The possible role of LAMB1 and NRCAM, both with important roles in brain function, in autism susceptibility is intriguing but not clear. In LAMB1 we detected association for a paternally transmitted rare allele; in NRCAM association derives from common alleles and haplotypes. Association between a complex disorder and common alleles has been shown for type II diabetes and the calpain-10 gene.52 Recently, Hutchenson et al45 reported the analysis of several genes mapping to chromosome 7 in autism, including LAMB1 and NRCAM, and presented evidence for positive association in LAMB1 in their sample. Although they did not report the presence of the missense change in exon 30, this might have been hampered by the relatively small number of individuals with autism screened for mutations. Nonetheless, the presence of association in the same gene reported by an independent group corroborates our results in LAMB1 and suggests that further analysis of this gene in autism is warranted. The lack of association for NRCAM in the work of Hutchenson et al, compared to ours, might be due to differences in the sample collection such as the inclusion–exclusion criteria, or the use of different analytical approaches and marker tested and the different size of family collections. The TDT approach we used is robust to confounder effects, which may hamper the success of classical case–control studies, and is an effective method to refine the localization of a susceptibility locus in a region of linkage, in the presence of LD.53 When testing multiple marker loci, a correction such as the Bonferroni test should be considered to compute P-values. However, applying any correction for tightly linked markers would be too conservative;54 thus, in the present study, no correction was applied.

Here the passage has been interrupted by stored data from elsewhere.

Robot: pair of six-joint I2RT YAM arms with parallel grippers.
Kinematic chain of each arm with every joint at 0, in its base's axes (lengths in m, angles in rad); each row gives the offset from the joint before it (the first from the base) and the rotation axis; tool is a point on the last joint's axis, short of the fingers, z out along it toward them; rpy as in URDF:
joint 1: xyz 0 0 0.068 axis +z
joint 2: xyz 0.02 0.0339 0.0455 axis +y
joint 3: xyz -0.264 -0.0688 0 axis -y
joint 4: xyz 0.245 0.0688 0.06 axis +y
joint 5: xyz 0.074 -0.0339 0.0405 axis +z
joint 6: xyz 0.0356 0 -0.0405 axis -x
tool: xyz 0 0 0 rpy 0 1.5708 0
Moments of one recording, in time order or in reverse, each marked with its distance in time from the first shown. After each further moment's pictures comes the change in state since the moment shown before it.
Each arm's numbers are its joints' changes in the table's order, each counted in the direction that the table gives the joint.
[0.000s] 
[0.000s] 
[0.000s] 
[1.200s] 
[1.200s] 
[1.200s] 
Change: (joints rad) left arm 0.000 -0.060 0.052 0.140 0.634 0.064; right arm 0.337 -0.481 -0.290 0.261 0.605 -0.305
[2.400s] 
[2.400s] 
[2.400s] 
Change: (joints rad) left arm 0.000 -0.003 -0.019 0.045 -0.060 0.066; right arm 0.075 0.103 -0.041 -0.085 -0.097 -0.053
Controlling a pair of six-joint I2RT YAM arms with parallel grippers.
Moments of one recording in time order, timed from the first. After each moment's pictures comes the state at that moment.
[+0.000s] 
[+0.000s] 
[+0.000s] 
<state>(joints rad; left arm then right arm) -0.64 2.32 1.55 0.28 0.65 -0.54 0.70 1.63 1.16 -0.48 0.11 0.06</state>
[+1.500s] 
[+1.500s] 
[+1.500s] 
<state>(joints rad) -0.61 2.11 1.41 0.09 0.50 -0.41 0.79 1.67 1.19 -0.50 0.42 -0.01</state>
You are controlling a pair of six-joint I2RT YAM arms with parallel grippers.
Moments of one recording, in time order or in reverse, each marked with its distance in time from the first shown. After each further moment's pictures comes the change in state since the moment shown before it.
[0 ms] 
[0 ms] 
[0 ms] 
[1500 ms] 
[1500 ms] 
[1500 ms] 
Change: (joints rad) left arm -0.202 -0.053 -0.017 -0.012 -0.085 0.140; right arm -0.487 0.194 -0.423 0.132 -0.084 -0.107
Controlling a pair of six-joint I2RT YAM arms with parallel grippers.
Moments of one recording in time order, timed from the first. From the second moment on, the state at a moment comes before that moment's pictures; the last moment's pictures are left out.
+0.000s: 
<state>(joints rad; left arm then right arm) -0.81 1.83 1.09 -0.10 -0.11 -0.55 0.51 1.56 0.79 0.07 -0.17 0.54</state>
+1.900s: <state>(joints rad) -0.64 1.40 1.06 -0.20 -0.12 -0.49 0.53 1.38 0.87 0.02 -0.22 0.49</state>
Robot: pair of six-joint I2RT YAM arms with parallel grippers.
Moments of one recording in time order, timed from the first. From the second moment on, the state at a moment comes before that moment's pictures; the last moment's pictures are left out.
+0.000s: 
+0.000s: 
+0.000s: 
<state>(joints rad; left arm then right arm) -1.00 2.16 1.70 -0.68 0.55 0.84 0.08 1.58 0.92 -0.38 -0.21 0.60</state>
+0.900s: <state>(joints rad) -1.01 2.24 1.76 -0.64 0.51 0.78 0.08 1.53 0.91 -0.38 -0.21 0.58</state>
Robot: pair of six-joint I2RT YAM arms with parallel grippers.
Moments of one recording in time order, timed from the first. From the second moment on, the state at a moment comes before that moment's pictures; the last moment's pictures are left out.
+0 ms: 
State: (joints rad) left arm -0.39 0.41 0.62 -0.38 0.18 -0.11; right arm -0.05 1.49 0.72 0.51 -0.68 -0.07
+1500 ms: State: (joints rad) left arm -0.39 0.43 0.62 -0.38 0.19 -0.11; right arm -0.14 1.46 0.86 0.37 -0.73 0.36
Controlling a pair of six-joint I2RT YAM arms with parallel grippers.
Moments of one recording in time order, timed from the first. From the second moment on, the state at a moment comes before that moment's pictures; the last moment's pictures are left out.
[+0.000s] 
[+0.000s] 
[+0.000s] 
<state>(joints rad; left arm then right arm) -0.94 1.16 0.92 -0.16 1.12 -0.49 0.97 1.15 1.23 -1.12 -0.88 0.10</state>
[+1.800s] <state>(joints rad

In conclusion, the most interesting results we found are for LAMB1 and NRCAM, whereas no evidence for a role of CUTL1, SRPK2, SYPL and PTPRZ1 in autism susceptibility was detected. Replication of a finding in independent samples of affected individuals is always warranted to provide evidence for a true association. The recent report of association between autism and variants in LAMB1 offers the first support to our findings and for a role of LAMB1 within autism. However, since it is recognised that contributions of multiple genes are probably required for autism, further studies are necessary to better clarify the role of LAMB1 and NRCAM in neuronal development in relation to autism susceptibility.